Petrolio al tappeto. Giappone calano esportazioni a marzo

La nuova settimana inizia con il petrolio che va al tappeto. Il prezzo del WTI sotto i 15 dollari. In Giappone calano le esportazioni a marzo. In Cina la Banca centrale abbassa il tasso di riferimento. Questo ed altro nella prima K Briefing della settimana.

Petrolio al tappeto, scorte piene. Taglio produzione non basta. E’ durato poco il recupero del prezzo al barile del greggio. La recessione deprime il consumo e le scorte sono oramai piene. L’accordo sul taglio alla produzione globale, faticosamente raggiunto nelle scorse settimane, è completamente superato dalla realtà macroeconomica. Risultato: prezzo sotto i 15 dollari al barile per il contratto con scadenza a maggio, ma prezzi in picchiata, sotto i 25 dollari, anche per il WTI in consegna a giugno. Per alcuni analisti la caduta del prezzo del greggio non ha per il momento un pavimento certo. La domanda rischia di arrivare molto prossima a zero.

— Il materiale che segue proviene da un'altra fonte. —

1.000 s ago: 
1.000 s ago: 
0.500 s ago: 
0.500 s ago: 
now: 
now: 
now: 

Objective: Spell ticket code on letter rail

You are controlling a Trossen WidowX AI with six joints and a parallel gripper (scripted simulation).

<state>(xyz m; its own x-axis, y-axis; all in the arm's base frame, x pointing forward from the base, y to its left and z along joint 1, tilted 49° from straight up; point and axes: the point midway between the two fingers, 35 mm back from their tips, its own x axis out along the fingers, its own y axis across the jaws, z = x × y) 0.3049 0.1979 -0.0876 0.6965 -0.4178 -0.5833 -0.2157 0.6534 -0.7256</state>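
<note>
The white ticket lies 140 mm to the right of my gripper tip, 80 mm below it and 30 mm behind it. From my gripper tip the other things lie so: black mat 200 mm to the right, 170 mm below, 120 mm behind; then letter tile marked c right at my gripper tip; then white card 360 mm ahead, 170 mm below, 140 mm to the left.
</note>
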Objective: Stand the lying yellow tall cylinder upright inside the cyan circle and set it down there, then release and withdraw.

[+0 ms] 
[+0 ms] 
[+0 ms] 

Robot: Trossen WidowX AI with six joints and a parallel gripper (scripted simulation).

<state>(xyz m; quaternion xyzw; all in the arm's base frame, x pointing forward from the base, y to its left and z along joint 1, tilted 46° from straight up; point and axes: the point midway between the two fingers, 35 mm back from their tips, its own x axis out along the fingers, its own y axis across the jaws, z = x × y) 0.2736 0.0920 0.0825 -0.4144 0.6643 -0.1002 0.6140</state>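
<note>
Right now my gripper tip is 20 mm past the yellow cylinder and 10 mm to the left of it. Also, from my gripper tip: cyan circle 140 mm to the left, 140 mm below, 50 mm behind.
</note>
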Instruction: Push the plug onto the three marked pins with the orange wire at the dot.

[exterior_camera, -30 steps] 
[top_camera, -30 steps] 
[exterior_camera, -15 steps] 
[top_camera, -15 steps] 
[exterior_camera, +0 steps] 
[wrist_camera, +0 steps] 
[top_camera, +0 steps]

Giappone, a marzo giù esportazioni. Le esportazioni giapponesi sono scese a marzo dell’11.7% su base annua. Un dato peggiore di quanto si attendesse il mercato ed in netto deterioramento rispetto alla rilevazione di febbraio (-1%). Si tratta del peggior calo dal 2016, scatenato dal tracollo del settore auto (-13.9% le auto, -17% la componentistica). Calano le esportazioni sia verso i partner asiatici (un -33% verso Singapore), sia verso gli USA, il -16.5% è il peggior risultato dal 2011. Scendono, ma meno delle attese, anche le importazioni che a marzo registrano un -5.0%, in recupero rispetto a febbraio (-13.9%), condizionate dalla debolezza della componente energia (petrolio e minerali). Crollo dell’84% delle importazioni da Hong Kong, mentre aumentano le merci importate da Singapore, USA, ed Emirati Arabi.

Cina, banca centrale taglia riferimento. Come da attese di mercato, Pechino taglia il tasso di riferimento per la seconda volta nel 2020. Una sforbiciata di 20 punti base che porta il tasso benchmark al 3.85%, abbassato anche il tasso per i finanziamenti a 5 anni, 10 punti base in meno. E’ la prima risposta ai dati sulla crescita economica usciti settimana scorsa (-6.8% nel primo trimestre 2020).

USA. Anche il CFNAI segnala recessione. Il Chicago Fed’s National Activity Index scende a -4.9 in Marzo, con la media a 3 mesi che segna -1.47, ai minimi dal 2009. Una media mobile a 3 mesi sotto quota 0.7 è storicamente associata ad una fase di recessione. Tutte le 4 componenti dell’indice virano in negativo.

Nuova Zelanda, inflazione sale. Mentre il governo prolunga di un’altra settimana il lockdown, l’inflazione kiwi sale più delle attese nel primo trimestre 2020. +0.8% rispetto agli ultimi tre mesi del 2019 e +2.5% su base annua. Si tratta del livello più alto dal 3° trimestre del 2011.